S2O – A software tool for integrating research data from general purpose statistic software into electronic data capture systems

Electronic data collection is a major advance in the conduction of clinical trials compared to paper based documentation [1]. Data capture for observational studies or registries is often performed in spreadsheet-based applications like Microsoft Excel or directly in statistic software like IBM SPSS [2–5]. In any case, data is transferred into statistic software, such as SAS [6], R [7] or IBM SPSS Statistics [8], for analysis. Applications like Excel or SPSS are commonly used in academic research institutions: They are easy-to-use, relatively cheap and provide flexible data structures (variables can be added and removed as needed). In contrast, electronic data capture (EDC) systems are used to collect and manage data for interventional trials in a regulated setting.

In the following, we define data collection tools that are based on spreadsheets like Excel or SPSS as SBDC (spreadsheet-based data collection) software whereas EDC systems are understood as applications for the conduct of clinical trials. EDC systems must comply with regulatory requirements of pharmaceutical regulating authorities like the Food and Drug Administration (FDA) [9] or the European Medicines Agency (EMA) [10]. In contrast to SBDC systems, EDC software is usually used as remote data entry (RDE) system.

SBDC applications can save setup and training time, especially for smaller studies, but this kind of data capture suffers from several drawbacks: Documents are often stored on a local place or network share, not allowing shared access or simultaneous work. Further disadvantages are missing data security in terms of right and role based access control. Backup for SBDC databases is commonly performed manually by copying files to external storages. This may result in version conflicts especially when multiple researchers are involved. Usually, SBDC software does not support the workflow of clinical trials, e.g. event calendars, which are critical for longitudinal study design. Missing traceability of entered data is also a major concern. In this concern, a change log is not available, e.g. it cannot be audited who performed which data changes neither when nor why.

In contrast to SBDC applications, data collection with EDC systems can be managed for multiple users and sites. Central hosting with access via Internet enables trustworthy backups of the latest data including its change history [11]. Access rights and roles can be managed centrally. Due to regulatory requirements EDC systems for interventional trials must undergo a validation process according to regulations for electronic data capture in clinical trials [12] like Good Clinical Practice (GCP) [13] or FDA 21 CRF Part 11 [14]. In contrast to SBDC applications, EDC software is capable to comply with these regulations and designed to support an organized workflow from the creation of forms and the management of queries to the closure of the database.

Nevertheless, the interoperability of commercial and open-source EDC applications varies. Almost all systems are capable to export data as spreadsheet file for transfer into statistic software. In addition, many systems can import clinical values for instance from central laboratories.
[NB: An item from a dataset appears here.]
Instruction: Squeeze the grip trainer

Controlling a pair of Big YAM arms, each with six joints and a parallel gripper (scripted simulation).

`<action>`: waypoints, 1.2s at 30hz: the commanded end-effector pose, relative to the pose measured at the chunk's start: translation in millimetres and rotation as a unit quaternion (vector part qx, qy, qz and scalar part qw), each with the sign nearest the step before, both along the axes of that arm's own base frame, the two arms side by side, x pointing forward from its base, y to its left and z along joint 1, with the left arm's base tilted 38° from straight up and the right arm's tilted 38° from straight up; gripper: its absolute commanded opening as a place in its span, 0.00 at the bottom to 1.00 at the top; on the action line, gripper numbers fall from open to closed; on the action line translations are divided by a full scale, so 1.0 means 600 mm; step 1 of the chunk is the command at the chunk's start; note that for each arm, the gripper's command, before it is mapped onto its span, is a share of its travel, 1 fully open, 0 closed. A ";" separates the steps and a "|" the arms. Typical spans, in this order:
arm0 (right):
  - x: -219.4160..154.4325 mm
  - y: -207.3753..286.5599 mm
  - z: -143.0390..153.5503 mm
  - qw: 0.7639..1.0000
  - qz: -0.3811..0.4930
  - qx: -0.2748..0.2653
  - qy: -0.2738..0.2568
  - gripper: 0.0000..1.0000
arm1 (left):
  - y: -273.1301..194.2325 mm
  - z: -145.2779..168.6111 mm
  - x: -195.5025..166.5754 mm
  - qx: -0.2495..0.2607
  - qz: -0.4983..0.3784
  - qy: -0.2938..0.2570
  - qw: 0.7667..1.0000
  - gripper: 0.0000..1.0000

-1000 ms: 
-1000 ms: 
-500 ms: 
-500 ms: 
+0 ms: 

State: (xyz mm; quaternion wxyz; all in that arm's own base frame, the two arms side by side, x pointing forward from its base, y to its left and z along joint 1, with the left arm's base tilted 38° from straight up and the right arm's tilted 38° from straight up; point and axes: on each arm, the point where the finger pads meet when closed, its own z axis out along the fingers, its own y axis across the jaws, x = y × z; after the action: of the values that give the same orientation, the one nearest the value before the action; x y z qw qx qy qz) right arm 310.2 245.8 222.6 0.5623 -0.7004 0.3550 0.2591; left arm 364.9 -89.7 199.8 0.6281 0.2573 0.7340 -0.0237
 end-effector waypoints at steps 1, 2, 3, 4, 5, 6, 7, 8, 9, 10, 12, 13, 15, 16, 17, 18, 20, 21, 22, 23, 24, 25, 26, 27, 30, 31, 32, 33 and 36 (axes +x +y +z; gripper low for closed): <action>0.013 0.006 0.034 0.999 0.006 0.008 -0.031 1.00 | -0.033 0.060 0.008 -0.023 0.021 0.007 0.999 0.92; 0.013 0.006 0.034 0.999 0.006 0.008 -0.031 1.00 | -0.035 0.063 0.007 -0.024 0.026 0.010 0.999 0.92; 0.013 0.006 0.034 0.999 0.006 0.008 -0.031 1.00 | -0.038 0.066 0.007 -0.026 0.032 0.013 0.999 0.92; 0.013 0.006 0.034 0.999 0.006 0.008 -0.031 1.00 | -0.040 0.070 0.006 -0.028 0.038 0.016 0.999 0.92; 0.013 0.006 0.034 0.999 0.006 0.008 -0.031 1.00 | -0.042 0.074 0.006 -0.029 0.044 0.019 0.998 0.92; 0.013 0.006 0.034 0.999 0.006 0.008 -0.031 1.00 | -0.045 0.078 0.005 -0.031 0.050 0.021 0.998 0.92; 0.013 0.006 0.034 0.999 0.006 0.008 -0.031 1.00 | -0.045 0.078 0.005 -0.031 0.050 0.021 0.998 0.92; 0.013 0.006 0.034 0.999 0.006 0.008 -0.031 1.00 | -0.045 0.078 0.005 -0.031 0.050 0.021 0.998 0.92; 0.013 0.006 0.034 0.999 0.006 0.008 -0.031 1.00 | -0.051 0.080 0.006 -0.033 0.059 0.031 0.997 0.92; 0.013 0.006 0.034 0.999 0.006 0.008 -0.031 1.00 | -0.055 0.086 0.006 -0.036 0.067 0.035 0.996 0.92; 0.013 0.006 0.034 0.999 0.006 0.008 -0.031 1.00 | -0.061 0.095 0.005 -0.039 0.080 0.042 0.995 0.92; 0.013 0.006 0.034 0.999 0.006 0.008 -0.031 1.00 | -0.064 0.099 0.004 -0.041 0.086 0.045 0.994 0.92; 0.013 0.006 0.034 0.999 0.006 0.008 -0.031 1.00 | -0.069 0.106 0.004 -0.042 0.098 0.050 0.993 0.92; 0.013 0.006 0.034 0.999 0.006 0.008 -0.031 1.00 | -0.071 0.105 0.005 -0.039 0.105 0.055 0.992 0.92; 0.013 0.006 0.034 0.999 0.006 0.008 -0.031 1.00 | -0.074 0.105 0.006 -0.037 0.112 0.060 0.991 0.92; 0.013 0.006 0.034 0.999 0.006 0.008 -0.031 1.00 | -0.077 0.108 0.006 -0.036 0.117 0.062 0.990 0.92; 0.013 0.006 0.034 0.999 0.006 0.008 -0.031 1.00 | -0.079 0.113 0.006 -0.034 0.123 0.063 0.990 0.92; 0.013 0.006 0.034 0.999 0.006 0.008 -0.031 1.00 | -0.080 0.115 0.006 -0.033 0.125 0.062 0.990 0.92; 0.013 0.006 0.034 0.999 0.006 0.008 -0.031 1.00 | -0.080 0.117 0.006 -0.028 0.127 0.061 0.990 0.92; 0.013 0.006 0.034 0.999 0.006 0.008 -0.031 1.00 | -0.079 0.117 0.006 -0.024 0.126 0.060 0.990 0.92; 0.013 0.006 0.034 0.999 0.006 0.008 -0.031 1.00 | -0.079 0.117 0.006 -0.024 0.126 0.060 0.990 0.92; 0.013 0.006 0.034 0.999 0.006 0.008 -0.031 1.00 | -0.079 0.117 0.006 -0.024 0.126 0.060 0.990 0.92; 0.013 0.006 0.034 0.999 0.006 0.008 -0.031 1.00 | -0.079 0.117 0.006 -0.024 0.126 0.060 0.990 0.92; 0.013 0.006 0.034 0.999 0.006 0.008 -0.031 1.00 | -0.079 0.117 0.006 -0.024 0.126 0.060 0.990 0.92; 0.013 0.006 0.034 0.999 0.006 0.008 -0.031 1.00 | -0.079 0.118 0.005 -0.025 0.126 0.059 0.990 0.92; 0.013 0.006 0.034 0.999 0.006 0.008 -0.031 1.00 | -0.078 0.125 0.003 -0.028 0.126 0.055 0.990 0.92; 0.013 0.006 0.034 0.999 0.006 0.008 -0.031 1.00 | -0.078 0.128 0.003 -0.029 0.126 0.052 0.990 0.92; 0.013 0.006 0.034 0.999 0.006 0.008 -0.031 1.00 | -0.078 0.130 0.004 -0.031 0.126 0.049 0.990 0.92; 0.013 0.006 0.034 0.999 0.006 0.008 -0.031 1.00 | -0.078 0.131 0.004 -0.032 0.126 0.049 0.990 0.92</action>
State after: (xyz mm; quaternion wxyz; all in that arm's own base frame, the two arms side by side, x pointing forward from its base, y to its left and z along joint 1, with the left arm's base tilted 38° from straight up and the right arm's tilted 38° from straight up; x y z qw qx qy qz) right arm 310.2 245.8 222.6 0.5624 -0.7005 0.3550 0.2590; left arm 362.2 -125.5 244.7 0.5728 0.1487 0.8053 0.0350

The Operational Data Model (ODM) from the Clinical Data Interchange Standards Consortium (CDISC) is a commonly supported transport format for EDC systems [15]. ODM is a format for defining the electronic case report form (eCRF), communicating and archiving metadata as well as patient data in clinical trials [12, 16]. Of note, it is capable to store a complete audit trail of captured data. Commercial and academic EDC-solutions like x4T-EDC [17] are able to directly create the trials’ database from the imported ODM data structure.

Pre- or pilot-studies are often conducted before large-scale clinical trials. When these pilot studies are successful, data collection needs to be upgraded to meet the requirements of multi-user and multi-center trials, in particular regulatory compliance, scalability and technical security. Clearly, EDC systems are the means of choice for remote data entry by multiple users and institutions. At present, the change towards an EDC system implies a complete new setup of the study database structure, which is a labor-intensive and error-prone manual process.

To our knowledge, no transformation approach or tool exists to support the conversion and exchange of research databases. Therefore, the aim of our software tool S2O is the conversion between SPSS and CDISC ODM format to foster the transfer of SBDC towards EDC systems, including data transformation. The second goal is to evaluate the conversion process regarding syntactic and semantic correctness and its limitations.